• Tuesday, Jun 22, 2021
  • Last Update : 12:09 am

US aid arrives in India as Covid cases explode

  • Published at 12:21 pm April 30th, 2021
India Covid-19 Patients
File photo: Patients suffering from Covid-19 get treatment at the casualty ward in Lok Nayak Jai Prakash (LNJP) hospital, in New Delhi on April 15, 2021 Reuters

The supplies arrived as India recorded another 385,000 new cases in the past 24 hours

The first US emergency aid to India arrived on Friday as the country battles a devastating surge in Covid-19 cases which has overwhelmed hospitals and crematoriums.

The supplies arrived as India recorded another 385,000 new cases in the past 24 hours - a new global record - and almost 3,500 deaths, according to official data that many experts suspect falls short of the true toll. 

A US Super Galaxy military transporter carrying more than 400 oxygen cylinders, other hospital equipment and nearly one million rapid coronavirus tests landed at New Delhi's international airport early Friday.

The delivery, which flew in from the Travis military base in California, followed talks this week between US President Joe Biden and Indian Prime Minister Narendra Modi.

US officials said other special flights, which will also bring equipment donated by companies and individuals, are set to continue into next week.

More than 40 countries have committed to sending vital medical aid, particularly oxygen supplies, Foreign Secretary Harsh Vardhan Shringla told reporters on Thursday.

The promised supplies from Britain, Russia, UAE, Qatar, Australia and elsewhere include almost 550 oxygen-generating plants, more than 4,000 oxygen concentrators, 10,000 oxygen cylinders as well as 17 cryogenic tankers.


Also Read- India posts record daily rise in Covid-19 cases of 386,452


Hundreds of thousands of doses of Covid-19 treatment drugs, as well as raw materials to produce vaccines and remdesivir are also being sent, he added.
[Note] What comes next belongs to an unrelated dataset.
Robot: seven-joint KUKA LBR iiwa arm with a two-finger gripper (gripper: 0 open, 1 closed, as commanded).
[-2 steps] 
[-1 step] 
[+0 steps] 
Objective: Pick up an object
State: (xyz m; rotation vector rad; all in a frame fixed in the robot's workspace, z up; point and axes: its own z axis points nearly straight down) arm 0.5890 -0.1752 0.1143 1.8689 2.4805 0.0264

"It is an unprecedented situation," Shringla said.

Japan is the latest to offer help, announcing on Friday it would dispatch 300 oxygen concentrators and 300 ventilators to India.

"Japan stands with India, our friend and partner, in her efforts to fight (the) Covid-19 pandemic through this additional emergency assistance," the foreign ministry said.

Doused with petrol 

More than 200,000 have now died from the virus in India, more than 45,000 of them in April, although many other nations have suffered far worse death rates on a per capita basis. 
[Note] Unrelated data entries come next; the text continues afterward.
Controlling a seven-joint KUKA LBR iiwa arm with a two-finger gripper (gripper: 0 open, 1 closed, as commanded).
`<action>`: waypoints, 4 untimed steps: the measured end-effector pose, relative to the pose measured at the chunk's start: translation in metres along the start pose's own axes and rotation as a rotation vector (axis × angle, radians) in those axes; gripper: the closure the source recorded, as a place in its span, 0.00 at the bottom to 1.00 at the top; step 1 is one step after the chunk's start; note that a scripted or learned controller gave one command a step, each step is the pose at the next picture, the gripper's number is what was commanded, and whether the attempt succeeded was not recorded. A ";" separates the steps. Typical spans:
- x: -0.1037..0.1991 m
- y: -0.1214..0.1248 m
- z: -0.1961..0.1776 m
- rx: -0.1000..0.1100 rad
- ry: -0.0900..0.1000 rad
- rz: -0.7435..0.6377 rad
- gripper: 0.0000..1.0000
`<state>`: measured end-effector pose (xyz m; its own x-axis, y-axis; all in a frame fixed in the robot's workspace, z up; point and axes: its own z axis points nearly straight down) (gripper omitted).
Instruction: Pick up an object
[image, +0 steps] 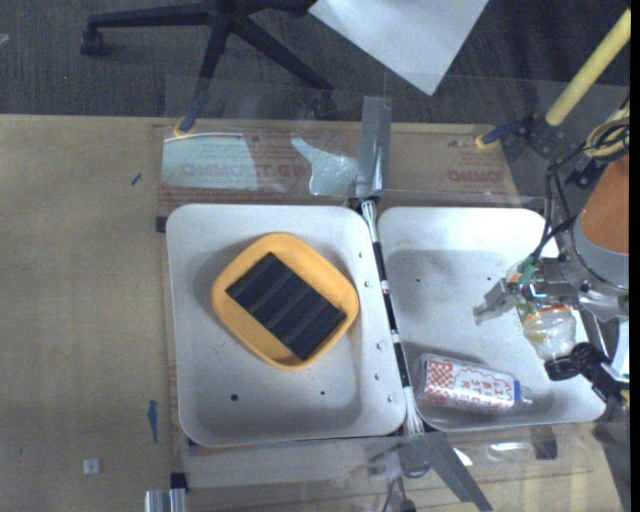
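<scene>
My gripper (532, 300) hangs low over the right side of the right bin (450, 240), under the grey wrist with its orange band. A small clear item with orange and green marks (548, 328) lies right beneath it, touching or nearly touching it; whether it is held is unclear. A red-and-white patterned tube (468, 382) lies flat near the right bin's front edge, left of and below the gripper. In the left bin (200, 380) a yellow tray-like object with a black ribbed top (285, 300) rests at a slant.
A metal divider strip (385, 300) separates the two bins. Cables and a yellow-handled tool (590, 70) crowd the far right, behind the arm. Taped cardboard (250, 165) lines the bench behind the bins.
</scene>
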<state>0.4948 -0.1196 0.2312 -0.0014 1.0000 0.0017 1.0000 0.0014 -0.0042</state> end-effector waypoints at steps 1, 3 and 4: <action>0.000 0.000 0.000 0.000 0.000 0.000 0.00; -0.031 0.084 0.026 -0.007 -0.004 -0.066 0.00; -0.076 0.132 0.042 -0.007 -0.005 -0.144 0.00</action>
<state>0.6267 -0.1951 0.1885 -0.1447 0.9895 -0.0030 0.9895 0.1447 0.0025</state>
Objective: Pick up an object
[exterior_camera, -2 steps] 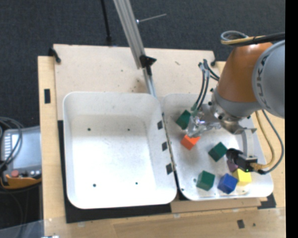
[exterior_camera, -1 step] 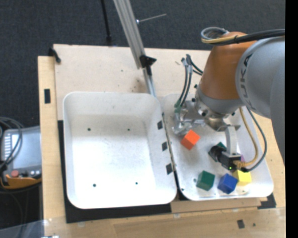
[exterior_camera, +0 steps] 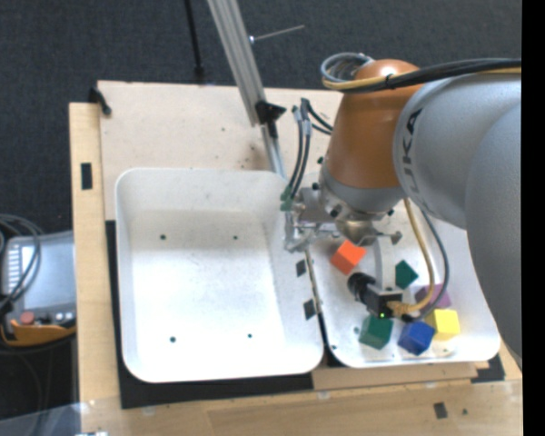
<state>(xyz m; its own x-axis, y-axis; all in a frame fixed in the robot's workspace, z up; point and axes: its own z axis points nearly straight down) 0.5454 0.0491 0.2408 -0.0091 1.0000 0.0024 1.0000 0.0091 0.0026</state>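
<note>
Below, the tool (exterior_camera: 352,243) hung over the right bin (exterior_camera: 477,334), its grip impossible to tell, an orange block (exterior_camera: 348,257) just under it, green block (exterior_camera: 376,332) and blue block (exterior_camera: 417,336) near.

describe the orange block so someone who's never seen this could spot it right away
Look at the right-hand white bin, the one that the grey arm with the orange band reaches over. The orange block lies near the bin's upper middle, just below the arm's wrist. It is the only orange piece, set apart from the green, blue and yellow blocks clustered toward the bin's lower edge.
</note>
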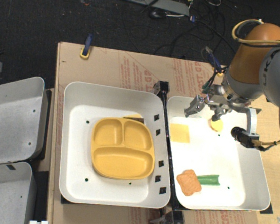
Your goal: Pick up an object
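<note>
Jaws (207, 108) spread, empty; bench (116, 69) lettering unreadable.

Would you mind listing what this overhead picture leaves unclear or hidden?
- Small yellow object: the end effector hangs over its top, so its shape and whether they touch stay unclear.
- Pale yellow item: mostly hidden behind the yellow divided plate.
- Grey trays: cut off by the left edge.

Two bins (116, 95), one tray (123, 149), four foods (180, 133)
</note>
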`<action>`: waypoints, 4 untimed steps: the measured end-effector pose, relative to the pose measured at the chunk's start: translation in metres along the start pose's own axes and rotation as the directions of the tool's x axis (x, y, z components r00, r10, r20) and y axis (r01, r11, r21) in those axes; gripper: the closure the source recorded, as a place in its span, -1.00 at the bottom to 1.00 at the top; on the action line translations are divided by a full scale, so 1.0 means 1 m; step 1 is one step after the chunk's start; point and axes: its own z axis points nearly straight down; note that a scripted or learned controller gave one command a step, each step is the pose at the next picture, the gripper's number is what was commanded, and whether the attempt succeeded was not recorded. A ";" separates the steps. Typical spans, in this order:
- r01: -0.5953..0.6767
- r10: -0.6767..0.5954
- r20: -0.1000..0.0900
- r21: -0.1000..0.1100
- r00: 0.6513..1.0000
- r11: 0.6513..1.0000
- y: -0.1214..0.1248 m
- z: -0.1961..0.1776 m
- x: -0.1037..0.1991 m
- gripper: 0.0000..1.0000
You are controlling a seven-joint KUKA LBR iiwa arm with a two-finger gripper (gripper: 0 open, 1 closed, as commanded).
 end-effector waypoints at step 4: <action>-0.001 0.001 0.002 -0.016 1.000 1.000 0.000 0.081 0.000 1.00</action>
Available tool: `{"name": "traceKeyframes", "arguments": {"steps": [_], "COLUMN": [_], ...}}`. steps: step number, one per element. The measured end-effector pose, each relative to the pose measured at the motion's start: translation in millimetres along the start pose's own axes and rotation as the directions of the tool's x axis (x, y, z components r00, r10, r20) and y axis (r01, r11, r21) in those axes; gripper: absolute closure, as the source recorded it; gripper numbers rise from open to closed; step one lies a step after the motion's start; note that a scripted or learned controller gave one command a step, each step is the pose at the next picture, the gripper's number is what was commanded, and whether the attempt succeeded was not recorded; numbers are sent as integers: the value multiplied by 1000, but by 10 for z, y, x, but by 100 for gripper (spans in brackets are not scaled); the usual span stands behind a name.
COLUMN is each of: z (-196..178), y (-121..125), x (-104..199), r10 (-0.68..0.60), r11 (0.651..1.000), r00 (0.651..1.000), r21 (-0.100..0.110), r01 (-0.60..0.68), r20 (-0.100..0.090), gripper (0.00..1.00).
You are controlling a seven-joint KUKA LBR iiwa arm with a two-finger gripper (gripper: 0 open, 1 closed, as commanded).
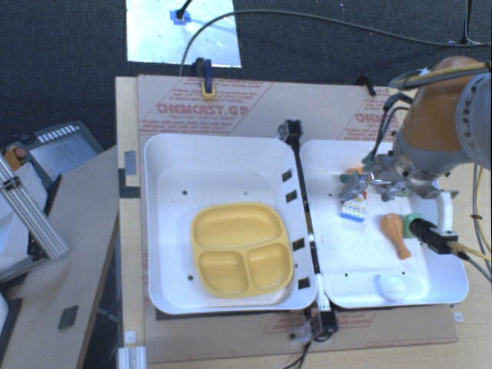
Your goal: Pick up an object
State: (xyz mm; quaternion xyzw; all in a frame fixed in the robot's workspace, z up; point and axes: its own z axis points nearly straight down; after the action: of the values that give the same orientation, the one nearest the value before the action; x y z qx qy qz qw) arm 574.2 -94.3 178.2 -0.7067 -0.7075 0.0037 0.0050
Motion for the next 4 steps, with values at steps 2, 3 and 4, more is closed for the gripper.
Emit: {"name": "traceKeyframes", "arguments": {"steps": [2, 3, 4], "z": [550, 911, 757], "y": [59, 86, 126], "x": [-19, -35, -21], "r10": [0, 1, 0], "r11": [1000, 1000, 1000], "r00": [1000, 1000, 1000], "r21": [-10, -18, -30], "r01": [0, -1, 0], "r20": [1, 5, 4], "gripper": [0, 0, 100]}}
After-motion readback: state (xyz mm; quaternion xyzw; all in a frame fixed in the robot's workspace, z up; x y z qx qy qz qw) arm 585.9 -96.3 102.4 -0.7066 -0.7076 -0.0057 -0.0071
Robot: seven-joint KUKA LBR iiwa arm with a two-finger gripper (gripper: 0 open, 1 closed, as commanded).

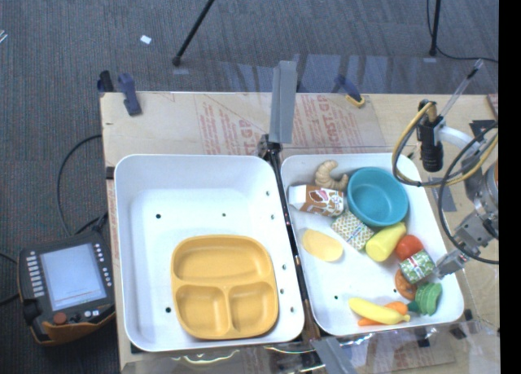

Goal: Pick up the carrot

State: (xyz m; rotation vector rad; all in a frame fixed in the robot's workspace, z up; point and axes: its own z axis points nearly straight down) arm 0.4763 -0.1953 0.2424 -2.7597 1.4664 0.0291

Brazil, with a population around a sixth of India, has recorded more than 400,000 deaths.

In many areas outside the main hotspots of New Delhi and Maharashtra, hospitals are running out of beds as relatives of the sick desperately hunt for medicines and oxygen cylinders.
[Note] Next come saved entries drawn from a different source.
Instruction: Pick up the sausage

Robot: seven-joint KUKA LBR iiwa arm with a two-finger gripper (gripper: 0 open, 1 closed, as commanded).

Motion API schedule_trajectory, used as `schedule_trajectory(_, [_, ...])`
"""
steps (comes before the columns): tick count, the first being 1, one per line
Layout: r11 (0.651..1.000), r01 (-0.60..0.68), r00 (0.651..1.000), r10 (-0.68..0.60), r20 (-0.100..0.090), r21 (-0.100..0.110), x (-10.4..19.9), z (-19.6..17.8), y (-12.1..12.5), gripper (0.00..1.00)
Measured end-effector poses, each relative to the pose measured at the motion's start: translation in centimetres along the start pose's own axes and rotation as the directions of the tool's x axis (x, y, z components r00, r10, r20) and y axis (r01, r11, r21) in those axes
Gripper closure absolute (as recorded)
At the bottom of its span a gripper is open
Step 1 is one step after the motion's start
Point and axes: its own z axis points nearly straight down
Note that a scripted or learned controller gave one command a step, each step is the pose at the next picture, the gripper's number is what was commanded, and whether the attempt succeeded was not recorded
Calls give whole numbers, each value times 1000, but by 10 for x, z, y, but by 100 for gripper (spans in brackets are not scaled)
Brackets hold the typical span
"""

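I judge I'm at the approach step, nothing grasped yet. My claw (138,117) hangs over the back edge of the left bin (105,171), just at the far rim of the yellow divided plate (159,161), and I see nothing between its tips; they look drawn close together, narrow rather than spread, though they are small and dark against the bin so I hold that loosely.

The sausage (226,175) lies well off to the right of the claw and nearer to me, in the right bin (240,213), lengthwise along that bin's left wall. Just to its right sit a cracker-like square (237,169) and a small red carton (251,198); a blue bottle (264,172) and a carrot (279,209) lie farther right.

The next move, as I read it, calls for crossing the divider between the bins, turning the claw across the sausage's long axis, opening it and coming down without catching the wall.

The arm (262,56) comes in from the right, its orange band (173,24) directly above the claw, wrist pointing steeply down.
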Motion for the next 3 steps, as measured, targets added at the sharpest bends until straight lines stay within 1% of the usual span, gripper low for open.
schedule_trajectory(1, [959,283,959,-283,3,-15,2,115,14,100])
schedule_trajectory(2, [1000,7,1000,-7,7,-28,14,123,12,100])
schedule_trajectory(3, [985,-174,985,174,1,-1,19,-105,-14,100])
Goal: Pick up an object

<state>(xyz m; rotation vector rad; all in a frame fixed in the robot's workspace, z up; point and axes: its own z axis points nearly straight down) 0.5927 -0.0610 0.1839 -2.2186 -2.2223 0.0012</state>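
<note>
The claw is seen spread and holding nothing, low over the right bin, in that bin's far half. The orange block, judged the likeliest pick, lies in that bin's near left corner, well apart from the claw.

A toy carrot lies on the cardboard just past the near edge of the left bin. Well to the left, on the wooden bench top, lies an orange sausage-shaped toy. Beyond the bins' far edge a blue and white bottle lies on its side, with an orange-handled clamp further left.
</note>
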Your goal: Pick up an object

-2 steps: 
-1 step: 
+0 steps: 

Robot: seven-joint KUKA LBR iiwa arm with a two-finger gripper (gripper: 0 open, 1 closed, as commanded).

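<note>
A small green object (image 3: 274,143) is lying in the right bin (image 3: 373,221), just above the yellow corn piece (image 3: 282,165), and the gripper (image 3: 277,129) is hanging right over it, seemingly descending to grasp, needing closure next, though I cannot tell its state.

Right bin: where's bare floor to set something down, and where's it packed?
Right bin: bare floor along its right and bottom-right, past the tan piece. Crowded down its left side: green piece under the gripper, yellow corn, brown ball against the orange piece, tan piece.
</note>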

Many crematoriums are facing shortages of wood because of the surge in deaths, with each pyre requiring between 300 and 400 kilograms of wood.

Some in the western city of Surat have started using wood that is not entirely dry and crop waste, pouring petrol on the pyre so that the wet wood burns properly.


Also Read- ‘Bangladesh sending remdesivir to India in a week’


Kamlesh Sailor, manager of the Kurukshetra Crematorium in Surat said they were setting up four new wooden pyre stands.

"This will be in addition to the existing eight wooden pyre stands and five gas furnaces that are in use round the clock," Sailor said.

Faltering vaccinations

The Indian government will open vaccinations to all adults from Saturday, meaning around 600 million more people will be eligible.

But several states have warned they do not have sufficient stocks, and the expanded rollout is threatened by administrative bickering, confusion over prices and technical glitches on the government's digital vaccine platform.

Financial hub Mumbai, one of the major cities reeling from the new wave, said on late Thursday that it would halt jabs from Friday to Sunday "owing to non-availability of vaccine stock.”

Until now, only "frontline" workers like medical staff, people over 45 and those with existing illnesses have been given the AstraZeneca shot or Bharat Biotech's homegrown Covaxin.

But even this more modest program has faltered.

So far, around 150 million shots have been administered, equating to 11.5% of the population of 1.3 billion people. Just 25 million have had two shots.